> _What is expected_: Could you reproduce, word for word, everything below from the line containing "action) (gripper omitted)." down to the line containing "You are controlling", with both of those lines included and no others?

> _Entries supplied_:
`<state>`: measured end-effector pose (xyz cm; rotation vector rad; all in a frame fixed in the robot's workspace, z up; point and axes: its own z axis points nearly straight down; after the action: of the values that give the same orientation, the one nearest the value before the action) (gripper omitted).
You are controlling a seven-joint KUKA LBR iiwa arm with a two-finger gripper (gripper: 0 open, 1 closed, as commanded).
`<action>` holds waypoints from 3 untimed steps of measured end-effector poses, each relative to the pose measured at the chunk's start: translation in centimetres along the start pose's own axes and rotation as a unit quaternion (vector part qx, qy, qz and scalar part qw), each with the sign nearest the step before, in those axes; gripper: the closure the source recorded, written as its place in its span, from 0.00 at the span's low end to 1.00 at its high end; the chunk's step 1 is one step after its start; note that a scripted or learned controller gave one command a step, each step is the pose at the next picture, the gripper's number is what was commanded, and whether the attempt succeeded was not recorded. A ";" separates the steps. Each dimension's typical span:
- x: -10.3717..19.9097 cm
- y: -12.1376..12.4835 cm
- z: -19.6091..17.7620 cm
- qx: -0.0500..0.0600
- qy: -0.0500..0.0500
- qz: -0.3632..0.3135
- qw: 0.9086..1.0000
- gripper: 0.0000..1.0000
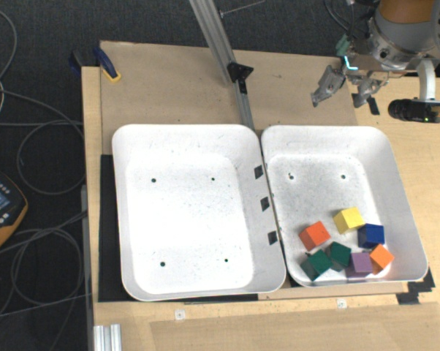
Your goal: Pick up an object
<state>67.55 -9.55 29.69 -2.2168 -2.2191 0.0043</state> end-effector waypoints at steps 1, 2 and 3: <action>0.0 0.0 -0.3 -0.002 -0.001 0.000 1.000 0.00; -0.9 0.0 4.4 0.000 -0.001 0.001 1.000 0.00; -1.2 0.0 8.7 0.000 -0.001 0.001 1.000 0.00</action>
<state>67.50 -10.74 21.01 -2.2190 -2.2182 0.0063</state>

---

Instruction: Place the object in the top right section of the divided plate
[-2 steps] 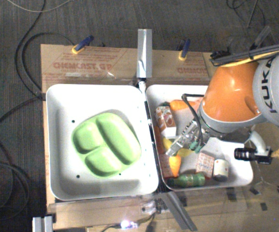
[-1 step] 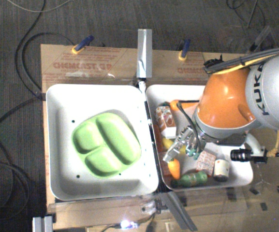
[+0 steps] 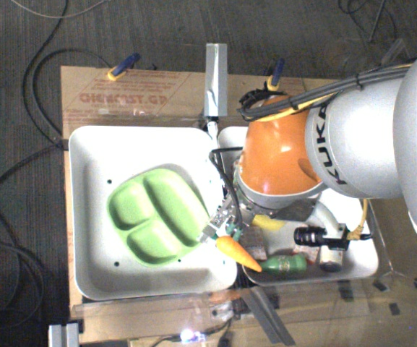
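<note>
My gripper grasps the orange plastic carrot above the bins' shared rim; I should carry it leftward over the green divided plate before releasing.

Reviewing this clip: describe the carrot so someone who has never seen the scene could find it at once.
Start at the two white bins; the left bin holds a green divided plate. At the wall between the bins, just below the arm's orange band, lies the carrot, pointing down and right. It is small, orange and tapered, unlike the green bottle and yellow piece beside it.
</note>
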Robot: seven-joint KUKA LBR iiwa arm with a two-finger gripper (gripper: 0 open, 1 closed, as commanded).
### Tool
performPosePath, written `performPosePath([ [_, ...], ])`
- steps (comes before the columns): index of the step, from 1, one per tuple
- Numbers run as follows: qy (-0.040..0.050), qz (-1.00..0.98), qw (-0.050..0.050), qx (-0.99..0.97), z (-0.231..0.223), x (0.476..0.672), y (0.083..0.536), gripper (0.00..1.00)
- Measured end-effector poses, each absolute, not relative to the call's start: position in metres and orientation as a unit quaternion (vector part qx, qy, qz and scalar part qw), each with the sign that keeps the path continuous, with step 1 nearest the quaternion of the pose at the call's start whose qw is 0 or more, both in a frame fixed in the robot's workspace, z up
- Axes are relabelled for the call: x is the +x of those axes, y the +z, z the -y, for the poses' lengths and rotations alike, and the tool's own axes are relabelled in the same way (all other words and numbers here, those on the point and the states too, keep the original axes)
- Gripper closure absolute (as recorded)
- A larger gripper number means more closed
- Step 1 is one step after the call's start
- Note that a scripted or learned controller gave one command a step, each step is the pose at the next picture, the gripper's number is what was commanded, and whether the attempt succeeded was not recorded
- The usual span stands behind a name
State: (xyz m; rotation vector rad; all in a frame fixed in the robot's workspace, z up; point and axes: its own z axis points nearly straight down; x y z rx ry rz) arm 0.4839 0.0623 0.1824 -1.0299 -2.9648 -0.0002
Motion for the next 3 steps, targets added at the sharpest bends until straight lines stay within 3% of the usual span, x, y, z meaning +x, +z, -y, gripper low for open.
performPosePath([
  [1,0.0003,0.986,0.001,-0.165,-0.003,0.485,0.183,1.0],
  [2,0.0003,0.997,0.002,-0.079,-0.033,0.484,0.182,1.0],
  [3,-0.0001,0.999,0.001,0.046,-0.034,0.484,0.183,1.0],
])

> _Task result_:
`<state>`: measured end-effector pose (xyz cm; rotation vector rad; all in a frame fixed in the robot's workspace, z up; point and axes: its own z axis points nearly straight down; after the action: of the values that give the same orientation, the one nearest the value before the action) (gripper omitted).
You are controlling a seven-joint KUKA LBR iiwa arm with a two-finger gripper (gripper: 0 open, 1 closed, as commanded).

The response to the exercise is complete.